_Problem details_: Word for word, restate the line containing "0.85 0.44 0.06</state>" and all the lines that come after it in the entries below. Include nothing from before it.

_Stored data_:
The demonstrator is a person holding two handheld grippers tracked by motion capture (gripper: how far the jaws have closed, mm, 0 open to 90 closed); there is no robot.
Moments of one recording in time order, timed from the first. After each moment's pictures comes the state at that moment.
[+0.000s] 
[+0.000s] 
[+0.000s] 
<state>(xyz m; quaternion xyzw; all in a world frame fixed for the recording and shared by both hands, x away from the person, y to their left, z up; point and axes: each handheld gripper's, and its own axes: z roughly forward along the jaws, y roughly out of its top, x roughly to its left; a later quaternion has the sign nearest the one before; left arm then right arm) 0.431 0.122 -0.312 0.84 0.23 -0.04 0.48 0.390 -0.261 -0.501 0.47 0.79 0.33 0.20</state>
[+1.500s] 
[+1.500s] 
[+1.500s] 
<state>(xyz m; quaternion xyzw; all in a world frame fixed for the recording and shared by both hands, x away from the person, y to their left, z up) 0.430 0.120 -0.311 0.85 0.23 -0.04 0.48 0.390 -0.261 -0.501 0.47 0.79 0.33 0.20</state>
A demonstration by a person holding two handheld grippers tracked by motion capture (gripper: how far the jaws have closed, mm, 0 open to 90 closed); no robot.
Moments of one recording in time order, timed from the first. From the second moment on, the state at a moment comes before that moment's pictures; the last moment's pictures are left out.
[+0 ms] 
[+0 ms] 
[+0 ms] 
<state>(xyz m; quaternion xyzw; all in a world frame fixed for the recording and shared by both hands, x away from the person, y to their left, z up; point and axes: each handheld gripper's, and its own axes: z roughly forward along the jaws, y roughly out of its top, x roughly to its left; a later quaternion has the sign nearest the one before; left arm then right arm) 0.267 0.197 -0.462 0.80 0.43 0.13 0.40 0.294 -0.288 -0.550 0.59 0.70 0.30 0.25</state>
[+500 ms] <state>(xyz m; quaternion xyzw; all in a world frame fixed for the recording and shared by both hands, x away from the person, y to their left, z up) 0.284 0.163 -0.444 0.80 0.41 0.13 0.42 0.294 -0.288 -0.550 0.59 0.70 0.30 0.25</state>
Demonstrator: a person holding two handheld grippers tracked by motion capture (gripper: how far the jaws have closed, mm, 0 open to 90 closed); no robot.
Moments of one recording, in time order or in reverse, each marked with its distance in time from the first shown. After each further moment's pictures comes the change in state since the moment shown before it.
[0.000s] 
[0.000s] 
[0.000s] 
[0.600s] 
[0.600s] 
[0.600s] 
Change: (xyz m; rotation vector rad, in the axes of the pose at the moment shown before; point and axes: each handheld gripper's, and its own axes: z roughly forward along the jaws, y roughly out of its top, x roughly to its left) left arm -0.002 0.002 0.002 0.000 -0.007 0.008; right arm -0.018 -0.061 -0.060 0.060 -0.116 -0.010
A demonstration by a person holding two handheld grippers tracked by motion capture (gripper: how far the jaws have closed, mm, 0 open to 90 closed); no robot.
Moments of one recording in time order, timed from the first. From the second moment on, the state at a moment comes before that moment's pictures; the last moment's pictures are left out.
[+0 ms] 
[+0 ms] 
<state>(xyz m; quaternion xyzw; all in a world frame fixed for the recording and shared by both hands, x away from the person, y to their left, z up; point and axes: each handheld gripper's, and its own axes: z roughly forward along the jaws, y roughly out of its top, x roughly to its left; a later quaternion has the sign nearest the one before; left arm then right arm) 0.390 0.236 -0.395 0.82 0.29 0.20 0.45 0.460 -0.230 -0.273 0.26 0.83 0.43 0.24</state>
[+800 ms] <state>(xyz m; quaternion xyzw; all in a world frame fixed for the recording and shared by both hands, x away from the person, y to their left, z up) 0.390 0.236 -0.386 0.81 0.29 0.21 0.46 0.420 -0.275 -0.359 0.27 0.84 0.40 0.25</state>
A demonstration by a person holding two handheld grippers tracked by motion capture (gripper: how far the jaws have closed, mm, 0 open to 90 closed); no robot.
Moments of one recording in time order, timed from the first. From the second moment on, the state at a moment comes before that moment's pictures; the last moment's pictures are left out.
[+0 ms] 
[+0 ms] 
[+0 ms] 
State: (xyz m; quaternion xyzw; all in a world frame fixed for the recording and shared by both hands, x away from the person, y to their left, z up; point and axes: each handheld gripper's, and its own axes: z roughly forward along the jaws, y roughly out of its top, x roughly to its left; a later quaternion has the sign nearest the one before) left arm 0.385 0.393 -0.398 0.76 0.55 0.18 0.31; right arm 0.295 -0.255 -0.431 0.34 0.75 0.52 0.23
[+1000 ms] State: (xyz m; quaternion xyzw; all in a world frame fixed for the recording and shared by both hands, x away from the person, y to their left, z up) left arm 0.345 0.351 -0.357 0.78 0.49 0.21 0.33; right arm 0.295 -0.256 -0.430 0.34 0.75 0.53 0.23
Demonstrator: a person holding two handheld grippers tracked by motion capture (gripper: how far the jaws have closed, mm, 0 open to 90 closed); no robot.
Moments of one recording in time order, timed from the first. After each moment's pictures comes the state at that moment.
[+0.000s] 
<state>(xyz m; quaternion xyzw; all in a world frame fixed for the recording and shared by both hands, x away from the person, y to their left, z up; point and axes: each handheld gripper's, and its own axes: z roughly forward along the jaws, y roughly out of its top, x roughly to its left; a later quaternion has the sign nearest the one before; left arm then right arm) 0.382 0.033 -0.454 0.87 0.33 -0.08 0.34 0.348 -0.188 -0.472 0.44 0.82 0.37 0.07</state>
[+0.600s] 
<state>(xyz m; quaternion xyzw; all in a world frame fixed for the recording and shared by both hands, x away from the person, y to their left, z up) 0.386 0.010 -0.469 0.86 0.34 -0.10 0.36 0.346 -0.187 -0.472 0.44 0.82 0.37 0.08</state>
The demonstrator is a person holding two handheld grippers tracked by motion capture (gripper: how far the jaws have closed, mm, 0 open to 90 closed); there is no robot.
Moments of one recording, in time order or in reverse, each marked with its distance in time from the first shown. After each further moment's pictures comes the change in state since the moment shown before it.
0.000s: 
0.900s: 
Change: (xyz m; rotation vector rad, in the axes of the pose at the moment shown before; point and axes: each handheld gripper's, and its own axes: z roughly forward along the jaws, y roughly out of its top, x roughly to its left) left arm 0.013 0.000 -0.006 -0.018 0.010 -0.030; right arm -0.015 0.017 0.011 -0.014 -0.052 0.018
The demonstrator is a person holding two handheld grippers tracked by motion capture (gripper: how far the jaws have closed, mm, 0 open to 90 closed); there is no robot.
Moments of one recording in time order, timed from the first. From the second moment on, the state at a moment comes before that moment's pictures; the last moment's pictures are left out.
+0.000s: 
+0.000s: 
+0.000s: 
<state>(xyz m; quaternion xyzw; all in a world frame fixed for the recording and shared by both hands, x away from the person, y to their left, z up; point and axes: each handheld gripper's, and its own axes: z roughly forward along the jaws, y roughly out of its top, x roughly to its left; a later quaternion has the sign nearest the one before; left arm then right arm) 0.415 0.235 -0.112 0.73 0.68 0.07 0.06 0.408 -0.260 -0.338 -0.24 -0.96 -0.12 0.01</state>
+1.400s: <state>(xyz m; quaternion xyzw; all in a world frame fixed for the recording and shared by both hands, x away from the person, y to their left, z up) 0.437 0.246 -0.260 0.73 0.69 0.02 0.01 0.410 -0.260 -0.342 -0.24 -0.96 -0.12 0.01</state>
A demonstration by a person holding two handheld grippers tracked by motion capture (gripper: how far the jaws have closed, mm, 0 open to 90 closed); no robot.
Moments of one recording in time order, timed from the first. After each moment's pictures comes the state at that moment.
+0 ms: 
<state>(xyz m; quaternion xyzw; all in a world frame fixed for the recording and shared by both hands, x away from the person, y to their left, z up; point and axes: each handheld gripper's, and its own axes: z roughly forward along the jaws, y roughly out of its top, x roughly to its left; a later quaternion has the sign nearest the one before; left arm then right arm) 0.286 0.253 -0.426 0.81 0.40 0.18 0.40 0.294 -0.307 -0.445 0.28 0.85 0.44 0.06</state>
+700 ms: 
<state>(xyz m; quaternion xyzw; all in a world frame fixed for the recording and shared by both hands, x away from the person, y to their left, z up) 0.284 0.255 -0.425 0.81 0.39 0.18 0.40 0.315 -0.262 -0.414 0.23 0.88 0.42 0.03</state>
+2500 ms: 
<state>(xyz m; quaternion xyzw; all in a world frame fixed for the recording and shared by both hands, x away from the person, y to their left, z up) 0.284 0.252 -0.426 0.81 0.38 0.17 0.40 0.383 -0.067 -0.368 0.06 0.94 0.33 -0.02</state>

_Response to this exercise_:
<state>(xyz m; quaternion xyzw; all in a world frame fixed for the recording and shared by both hands, x away from the person, y to their left, z up; point and axes: each handheld gripper's, and its own axes: z roughly forward along the jaws, y roughly out of its top, x roughly to its left; a later quaternion has the sign nearest the one before; left arm then right arm) 0.286 0.253 -0.426 0.81 0.40 0.18 0.40 0.294 -0.307 -0.445 0.28 0.85 0.44 0.06</state>
+700 ms: 
<state>(xyz m; quaternion xyzw; all in a world frame fixed for the recording and shared by both hands, x away from the person, y to their left, z up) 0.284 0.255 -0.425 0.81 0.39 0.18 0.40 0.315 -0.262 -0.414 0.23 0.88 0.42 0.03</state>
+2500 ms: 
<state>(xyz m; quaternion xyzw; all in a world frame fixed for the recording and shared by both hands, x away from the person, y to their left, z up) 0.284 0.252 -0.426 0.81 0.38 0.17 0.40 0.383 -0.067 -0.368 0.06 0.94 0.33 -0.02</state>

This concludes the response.